The insurance and risk management industries have not been far behind. In the past few years, filings with the U.S. Patent & Trademark Office protecting ideas and business processes germane to the insurance industry include:

-HFN Inc., Oak Brook, Ill., has filed a patent on a system that automatically reprises insurance claims.

-Graff-Ross Holdings, Chicago, Ill., has filed a patent for "a method for producing a valuation of a fractional interest" in a property.

-ZipRealty Inc., Emeryville, Calif., has filed a patent for a method and system for "providing account values in an annuity with life contingencies."

-James B. Glaser of Sharon, Mass., has filed a patent for a system that would allow consumers to direct the points earned with a credit card purchase to be redirected into an investment vehicle, including an insurance policy.

-A patent application on file would create insurance incentives to encourage consumers to use seat belts.

-Another patent application would create a system for managing insurance information, including claim reporting tools.

-Another application would create an insured warranty system for covering loan repayments in the event of disability.

-AIG has filed an application to patent an insurance policy that would cover the decommissioning of nuclear reactors.

-One patent application would create a method of calculating a premium on a life policy using claims from health insurance.

-Other patent applications would create a system and method to better market insurance products, and a system and method for underwriting insurance.

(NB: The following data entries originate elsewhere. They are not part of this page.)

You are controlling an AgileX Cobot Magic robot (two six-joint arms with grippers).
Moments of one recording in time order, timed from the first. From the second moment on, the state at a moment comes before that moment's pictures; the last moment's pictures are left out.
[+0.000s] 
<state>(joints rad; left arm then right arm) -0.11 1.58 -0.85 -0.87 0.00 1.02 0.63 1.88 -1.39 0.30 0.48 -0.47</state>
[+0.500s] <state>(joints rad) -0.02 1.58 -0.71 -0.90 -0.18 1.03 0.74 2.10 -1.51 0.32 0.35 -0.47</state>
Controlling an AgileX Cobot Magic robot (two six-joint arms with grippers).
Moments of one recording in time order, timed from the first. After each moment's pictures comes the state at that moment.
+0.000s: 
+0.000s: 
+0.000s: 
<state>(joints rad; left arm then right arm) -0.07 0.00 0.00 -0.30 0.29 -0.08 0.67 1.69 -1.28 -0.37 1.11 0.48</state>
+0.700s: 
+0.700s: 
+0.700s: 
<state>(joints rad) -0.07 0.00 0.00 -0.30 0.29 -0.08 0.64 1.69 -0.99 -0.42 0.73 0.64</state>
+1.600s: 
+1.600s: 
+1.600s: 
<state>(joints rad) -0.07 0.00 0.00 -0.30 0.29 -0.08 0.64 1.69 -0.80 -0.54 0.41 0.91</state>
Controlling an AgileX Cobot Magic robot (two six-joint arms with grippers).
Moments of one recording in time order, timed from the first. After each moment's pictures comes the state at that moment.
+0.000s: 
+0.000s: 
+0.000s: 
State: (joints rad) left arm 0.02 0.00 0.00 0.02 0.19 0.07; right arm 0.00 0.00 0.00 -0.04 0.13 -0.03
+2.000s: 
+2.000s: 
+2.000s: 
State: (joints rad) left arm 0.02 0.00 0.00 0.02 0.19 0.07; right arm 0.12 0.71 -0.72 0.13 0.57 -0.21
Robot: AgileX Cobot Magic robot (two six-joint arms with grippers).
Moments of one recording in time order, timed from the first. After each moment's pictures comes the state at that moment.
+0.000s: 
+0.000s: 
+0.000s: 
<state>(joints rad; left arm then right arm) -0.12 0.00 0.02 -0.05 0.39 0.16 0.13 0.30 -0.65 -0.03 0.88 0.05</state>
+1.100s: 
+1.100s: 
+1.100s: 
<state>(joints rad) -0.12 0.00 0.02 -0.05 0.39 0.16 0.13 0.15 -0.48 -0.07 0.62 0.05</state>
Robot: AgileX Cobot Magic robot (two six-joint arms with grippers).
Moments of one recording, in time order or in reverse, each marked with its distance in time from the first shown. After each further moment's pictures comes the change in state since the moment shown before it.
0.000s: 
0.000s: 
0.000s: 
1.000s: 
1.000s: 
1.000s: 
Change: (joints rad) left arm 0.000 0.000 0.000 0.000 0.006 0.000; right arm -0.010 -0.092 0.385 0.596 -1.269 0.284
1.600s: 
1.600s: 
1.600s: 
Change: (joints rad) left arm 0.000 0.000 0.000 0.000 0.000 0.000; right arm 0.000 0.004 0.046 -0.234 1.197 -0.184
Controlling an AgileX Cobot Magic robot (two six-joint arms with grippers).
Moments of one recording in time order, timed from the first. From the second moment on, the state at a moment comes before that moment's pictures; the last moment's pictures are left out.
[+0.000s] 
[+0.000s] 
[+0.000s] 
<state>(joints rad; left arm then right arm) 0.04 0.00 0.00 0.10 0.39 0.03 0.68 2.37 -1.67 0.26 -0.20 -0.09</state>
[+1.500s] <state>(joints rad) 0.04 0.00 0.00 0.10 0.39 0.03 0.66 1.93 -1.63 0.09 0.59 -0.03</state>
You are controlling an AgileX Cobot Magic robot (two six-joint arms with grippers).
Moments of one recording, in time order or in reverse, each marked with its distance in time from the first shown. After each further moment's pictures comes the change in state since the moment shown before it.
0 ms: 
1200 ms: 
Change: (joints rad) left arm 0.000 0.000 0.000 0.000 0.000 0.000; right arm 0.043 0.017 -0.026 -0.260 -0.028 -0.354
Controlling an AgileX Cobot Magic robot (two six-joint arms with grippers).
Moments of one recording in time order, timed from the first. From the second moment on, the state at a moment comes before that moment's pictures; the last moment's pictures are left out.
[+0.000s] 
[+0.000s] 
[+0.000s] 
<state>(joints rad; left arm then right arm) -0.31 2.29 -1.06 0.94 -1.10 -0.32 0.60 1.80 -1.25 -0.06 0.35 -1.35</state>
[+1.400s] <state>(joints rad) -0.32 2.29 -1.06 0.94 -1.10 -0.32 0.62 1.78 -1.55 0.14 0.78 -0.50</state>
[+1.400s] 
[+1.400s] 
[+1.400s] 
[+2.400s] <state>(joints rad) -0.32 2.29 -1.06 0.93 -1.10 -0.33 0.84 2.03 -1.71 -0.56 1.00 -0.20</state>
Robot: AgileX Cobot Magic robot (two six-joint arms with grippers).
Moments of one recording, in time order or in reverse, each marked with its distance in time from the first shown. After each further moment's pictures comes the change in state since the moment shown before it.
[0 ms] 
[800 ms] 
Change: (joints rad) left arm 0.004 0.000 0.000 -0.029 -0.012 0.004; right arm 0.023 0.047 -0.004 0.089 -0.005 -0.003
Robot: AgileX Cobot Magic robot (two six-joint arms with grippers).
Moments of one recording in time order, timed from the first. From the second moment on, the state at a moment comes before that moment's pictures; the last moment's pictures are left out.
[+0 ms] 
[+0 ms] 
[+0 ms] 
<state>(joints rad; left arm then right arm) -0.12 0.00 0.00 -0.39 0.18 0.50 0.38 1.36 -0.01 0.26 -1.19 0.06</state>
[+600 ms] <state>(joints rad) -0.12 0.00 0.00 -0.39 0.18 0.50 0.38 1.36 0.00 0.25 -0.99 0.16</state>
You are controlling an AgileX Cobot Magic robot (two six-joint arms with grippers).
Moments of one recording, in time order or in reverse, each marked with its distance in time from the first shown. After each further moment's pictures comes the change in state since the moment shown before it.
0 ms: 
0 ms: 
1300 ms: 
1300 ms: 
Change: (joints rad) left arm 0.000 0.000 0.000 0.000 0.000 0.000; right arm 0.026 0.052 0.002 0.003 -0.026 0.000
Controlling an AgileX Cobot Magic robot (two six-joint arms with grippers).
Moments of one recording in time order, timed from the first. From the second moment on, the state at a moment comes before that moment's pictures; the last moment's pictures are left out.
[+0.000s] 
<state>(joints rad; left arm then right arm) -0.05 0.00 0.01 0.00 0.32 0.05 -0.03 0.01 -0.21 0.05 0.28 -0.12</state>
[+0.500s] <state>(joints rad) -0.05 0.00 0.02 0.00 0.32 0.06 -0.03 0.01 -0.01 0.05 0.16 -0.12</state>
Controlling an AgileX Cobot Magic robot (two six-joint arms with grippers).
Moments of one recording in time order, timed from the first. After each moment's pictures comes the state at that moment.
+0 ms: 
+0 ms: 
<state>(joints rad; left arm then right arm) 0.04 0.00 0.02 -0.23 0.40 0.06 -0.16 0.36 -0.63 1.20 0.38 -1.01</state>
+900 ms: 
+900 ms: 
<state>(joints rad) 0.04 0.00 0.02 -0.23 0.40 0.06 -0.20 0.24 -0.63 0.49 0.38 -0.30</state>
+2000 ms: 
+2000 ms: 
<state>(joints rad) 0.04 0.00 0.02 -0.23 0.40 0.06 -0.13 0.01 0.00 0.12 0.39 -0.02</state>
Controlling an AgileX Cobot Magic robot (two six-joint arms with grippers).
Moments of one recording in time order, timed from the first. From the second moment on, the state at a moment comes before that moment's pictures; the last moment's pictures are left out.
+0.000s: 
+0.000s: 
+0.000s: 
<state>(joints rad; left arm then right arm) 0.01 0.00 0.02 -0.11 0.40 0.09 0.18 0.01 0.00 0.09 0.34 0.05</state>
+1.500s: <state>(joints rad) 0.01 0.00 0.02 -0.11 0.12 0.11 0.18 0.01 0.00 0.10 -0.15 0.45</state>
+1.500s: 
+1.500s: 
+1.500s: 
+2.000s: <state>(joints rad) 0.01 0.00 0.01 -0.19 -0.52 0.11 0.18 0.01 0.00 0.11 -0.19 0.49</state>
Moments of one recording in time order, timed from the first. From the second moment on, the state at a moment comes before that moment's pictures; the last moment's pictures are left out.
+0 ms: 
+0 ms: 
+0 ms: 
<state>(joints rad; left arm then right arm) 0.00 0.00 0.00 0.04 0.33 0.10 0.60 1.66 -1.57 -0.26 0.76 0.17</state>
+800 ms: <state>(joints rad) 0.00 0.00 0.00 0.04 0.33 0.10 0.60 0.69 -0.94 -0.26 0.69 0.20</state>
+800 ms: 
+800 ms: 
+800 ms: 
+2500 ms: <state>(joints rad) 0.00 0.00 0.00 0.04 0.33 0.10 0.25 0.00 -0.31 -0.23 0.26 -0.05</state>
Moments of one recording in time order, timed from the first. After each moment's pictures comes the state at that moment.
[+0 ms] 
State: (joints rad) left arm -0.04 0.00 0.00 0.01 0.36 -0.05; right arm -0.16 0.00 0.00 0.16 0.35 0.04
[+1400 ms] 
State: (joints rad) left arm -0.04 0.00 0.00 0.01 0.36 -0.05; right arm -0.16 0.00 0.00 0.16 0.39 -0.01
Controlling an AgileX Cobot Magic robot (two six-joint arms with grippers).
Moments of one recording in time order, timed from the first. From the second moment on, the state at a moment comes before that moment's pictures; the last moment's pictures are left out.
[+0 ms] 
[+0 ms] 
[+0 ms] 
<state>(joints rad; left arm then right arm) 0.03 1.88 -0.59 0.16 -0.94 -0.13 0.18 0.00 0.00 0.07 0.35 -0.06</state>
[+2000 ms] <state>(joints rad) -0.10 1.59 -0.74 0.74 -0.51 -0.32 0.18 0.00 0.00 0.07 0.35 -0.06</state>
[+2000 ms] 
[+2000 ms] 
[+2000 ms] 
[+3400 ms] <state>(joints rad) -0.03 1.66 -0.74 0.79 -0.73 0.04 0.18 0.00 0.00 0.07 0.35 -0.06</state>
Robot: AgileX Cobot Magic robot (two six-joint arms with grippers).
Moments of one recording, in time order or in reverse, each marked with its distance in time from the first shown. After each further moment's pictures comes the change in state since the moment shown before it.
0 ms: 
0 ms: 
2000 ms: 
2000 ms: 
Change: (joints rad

Patent applications now cover everything from contract terms to underwriting to administration and investment.

Some say the U.S. patent system is no place for the Davids and Goliaths of the financial services sector to settle their intellectual differences.

Management, however, may not have a choice. Until Congress or the Supreme Court decide otherwise, every invention, including insurance and risk management methods, is grist for the patent mill.

STEVE HENRY is chairman of the IP Transactions Group at Wolf Greenfield (Boston), an intellectual property law firm.